§ **WHAT TO PRODUCE**
Word for word, give the entries back.
========================
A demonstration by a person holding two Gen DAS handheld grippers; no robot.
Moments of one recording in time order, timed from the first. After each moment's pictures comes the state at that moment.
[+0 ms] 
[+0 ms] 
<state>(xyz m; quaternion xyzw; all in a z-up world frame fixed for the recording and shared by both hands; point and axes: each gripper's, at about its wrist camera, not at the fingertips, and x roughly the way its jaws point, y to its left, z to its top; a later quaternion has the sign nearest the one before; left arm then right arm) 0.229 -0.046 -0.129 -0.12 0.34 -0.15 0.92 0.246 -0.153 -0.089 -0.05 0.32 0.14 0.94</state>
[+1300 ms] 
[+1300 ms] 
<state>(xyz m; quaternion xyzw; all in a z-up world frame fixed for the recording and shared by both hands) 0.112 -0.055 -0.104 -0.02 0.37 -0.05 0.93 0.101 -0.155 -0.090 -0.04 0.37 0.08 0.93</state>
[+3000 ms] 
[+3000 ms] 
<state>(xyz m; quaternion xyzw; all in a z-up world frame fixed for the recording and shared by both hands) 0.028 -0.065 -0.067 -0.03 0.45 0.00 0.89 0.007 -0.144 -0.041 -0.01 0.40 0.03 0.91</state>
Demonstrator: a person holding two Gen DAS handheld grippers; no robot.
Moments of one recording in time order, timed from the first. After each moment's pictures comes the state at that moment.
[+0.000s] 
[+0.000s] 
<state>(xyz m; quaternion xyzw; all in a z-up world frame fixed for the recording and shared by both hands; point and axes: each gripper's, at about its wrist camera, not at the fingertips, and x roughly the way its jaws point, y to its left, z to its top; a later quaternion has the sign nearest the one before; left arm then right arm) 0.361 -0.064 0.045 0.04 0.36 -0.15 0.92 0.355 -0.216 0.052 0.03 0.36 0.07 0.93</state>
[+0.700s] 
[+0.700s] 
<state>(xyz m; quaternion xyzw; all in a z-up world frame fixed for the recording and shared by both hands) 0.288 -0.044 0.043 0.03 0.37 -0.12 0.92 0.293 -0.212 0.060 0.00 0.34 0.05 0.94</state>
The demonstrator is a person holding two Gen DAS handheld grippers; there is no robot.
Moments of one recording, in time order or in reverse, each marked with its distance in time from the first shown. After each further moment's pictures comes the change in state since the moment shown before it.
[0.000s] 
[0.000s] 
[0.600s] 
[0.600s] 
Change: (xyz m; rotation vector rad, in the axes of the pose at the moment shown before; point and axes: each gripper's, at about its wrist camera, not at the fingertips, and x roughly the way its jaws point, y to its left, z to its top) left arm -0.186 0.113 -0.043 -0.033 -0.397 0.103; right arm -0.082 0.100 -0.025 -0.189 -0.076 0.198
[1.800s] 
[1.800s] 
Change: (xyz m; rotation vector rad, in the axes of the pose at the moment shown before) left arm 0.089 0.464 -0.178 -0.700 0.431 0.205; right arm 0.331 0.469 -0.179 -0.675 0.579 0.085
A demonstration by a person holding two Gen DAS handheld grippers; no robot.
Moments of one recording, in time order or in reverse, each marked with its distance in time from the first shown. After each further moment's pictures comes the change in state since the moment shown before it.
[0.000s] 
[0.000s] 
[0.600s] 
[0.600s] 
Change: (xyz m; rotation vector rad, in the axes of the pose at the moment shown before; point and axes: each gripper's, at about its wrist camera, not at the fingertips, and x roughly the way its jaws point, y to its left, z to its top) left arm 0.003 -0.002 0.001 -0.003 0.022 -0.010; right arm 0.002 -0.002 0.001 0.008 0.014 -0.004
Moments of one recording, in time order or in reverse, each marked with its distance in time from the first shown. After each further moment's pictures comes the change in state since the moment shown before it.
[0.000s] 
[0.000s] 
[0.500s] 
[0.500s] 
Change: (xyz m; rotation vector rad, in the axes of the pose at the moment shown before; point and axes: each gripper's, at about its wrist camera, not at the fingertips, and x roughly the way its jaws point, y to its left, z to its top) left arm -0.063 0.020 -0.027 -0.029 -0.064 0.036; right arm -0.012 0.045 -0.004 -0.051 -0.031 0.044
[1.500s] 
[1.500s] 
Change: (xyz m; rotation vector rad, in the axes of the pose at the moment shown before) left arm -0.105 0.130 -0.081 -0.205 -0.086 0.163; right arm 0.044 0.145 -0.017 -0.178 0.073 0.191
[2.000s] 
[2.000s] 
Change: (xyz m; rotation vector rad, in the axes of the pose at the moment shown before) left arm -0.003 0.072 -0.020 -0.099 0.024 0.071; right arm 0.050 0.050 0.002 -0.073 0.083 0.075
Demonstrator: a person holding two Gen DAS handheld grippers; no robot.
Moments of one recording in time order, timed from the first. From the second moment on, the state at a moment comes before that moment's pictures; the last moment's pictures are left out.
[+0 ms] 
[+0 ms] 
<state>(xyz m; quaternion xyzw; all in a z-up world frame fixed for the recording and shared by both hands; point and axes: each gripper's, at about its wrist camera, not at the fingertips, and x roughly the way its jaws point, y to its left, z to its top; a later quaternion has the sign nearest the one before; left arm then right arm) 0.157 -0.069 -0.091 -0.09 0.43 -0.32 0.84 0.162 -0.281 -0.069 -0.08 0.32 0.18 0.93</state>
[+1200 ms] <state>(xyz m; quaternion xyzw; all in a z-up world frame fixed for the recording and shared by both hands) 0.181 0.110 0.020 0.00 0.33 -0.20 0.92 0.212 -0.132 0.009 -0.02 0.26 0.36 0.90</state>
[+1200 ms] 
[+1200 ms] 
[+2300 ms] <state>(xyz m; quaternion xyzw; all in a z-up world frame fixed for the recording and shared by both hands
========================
§ **THE ANSWER**
A demonstration by a person holding two Gen DAS handheld grippers; no robot.
Moments of one recording in time order, timed from the first. After each moment's pictures comes the state at that moment.
[+0 ms] 
[+0 ms] 
<state>(xyz m; quaternion xyzw; all in a z-up world frame fixed for the recording and shared by both hands; point and axes: each gripper's, at about its wrist camera, not at the fingertips, and x roughly the way its jaws point, y to its left, z to its top; a later quaternion has the sign nearest the one before; left arm then right arm) 0.229 -0.046 -0.129 -0.12 0.34 -0.15 0.92 0.246 -0.153 -0.089 -0.05 0.32 0.14 0.94</state>
[+1300 ms] 
[+1300 ms] 
<state>(xyz m; quaternion xyzw; all in a z-up world frame fixed for the recording and shared by both hands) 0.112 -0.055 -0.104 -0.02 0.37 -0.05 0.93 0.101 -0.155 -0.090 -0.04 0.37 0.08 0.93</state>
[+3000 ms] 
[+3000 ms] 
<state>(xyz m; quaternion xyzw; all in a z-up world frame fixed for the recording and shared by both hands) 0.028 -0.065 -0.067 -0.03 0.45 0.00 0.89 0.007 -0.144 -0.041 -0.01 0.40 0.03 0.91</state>
Demonstrator: a person holding two Gen DAS handheld grippers; no robot.
Moments of one recording in time order, timed from the first. After each moment's pictures comes the state at that moment.
[+0.000s] 
[+0.000s] 
<state>(xyz m; quaternion xyzw; all in a z-up world frame fixed for the recording and shared by both hands; point and axes: each gripper's, at about its wrist camera, not at the fingertips, and x roughly the way its jaws point, y to its left, z to its top; a later quaternion has the sign nearest the one before; left arm then right arm) 0.361 -0.064 0.045 0.04 0.36 -0.15 0.92 0.355 -0.216 0.052 0.03 0.36 0.07 0.93</state>
[+0.700s] 
[+0.700s] 
<state>(xyz m; quaternion xyzw; all in a z-up world frame fixed for the recording and shared by both hands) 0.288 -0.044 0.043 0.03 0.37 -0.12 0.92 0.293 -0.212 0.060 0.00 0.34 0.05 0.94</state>
The demonstrator is a person holding two Gen DAS handheld grippers; there is no robot.
Moments of one recording, in time order or in reverse, each marked with its distance in time from the first shown. After each further moment's pictures comes the change in state since the moment shown before it.
[0.000s] 
[0.000s] 
[0.600s] 
[0.600s] 
Change: (xyz m; rotation vector rad, in the axes of the pose at the moment shown before; point and axes: each gripper's, at about its wrist camera, not at the fingertips, and x roughly the way its jaws point, y to its left, z to its top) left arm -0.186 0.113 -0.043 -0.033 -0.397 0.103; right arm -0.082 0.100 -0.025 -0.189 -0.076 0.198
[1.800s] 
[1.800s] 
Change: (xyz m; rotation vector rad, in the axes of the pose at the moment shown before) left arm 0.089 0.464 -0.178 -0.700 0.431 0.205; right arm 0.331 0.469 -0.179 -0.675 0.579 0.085
A demonstration by a person holding two Gen DAS handheld grippers; no robot.
Moments of one recording, in time order or in reverse, each marked with its distance in time from the first shown. After each further moment's pictures comes the change in state since the moment shown before it.
[0.000s] 
[0.000s] 
[0.600s] 
[0.600s] 
Change: (xyz m; rotation vector rad, in the axes of the pose at the moment shown before; point and axes: each gripper's, at about its wrist camera, not at the fingertips, and x roughly the way its jaws point, y to its left, z to its top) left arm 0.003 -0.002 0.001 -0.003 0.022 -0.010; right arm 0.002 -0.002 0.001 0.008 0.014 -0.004
Moments of one recording, in time order or in reverse, each marked with its distance in time from the first shown. After each further moment's pictures comes the change in state since the moment shown before it.
[0.000s] 
[0.000s] 
[0.500s] 
[0.500s] 
Change: (xyz m; rotation vector rad, in the axes of the pose at the moment shown before; point and axes: each gripper's, at about its wrist camera, not at the fingertips, and x roughly the way its jaws point, y to its left, z to its top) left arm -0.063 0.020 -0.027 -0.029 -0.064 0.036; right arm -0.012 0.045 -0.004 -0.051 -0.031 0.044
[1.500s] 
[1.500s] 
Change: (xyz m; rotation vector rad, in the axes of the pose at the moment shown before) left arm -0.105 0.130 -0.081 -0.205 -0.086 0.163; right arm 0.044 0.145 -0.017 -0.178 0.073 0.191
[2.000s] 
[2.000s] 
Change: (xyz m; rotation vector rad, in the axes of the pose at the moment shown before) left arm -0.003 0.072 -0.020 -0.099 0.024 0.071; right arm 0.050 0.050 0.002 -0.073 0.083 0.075
Demonstrator: a person holding two Gen DAS handheld grippers; no robot.
Moments of one recording in time order, timed from the first. From the second moment on, the state at a moment comes before that moment's pictures; the last moment's pictures are left out.
[+0 ms] 
[+0 ms] 
<state>(xyz m; quaternion xyzw; all in a z-up world frame fixed for the recording and shared by both hands; point and axes: each gripper's, at about its wrist camera, not at the fingertips, and x roughly the way its jaws point, y to its left, z to its top; a later quaternion has the sign nearest the one before; left arm then right arm) 0.157 -0.069 -0.091 -0.09 0.43 -0.32 0.84 0.162 -0.281 -0.069 -0.08 0.32 0.18 0.93</state>
[+1200 ms] <state>(xyz m; quaternion xyzw; all in a z-up world frame fixed for the recording and shared by both hands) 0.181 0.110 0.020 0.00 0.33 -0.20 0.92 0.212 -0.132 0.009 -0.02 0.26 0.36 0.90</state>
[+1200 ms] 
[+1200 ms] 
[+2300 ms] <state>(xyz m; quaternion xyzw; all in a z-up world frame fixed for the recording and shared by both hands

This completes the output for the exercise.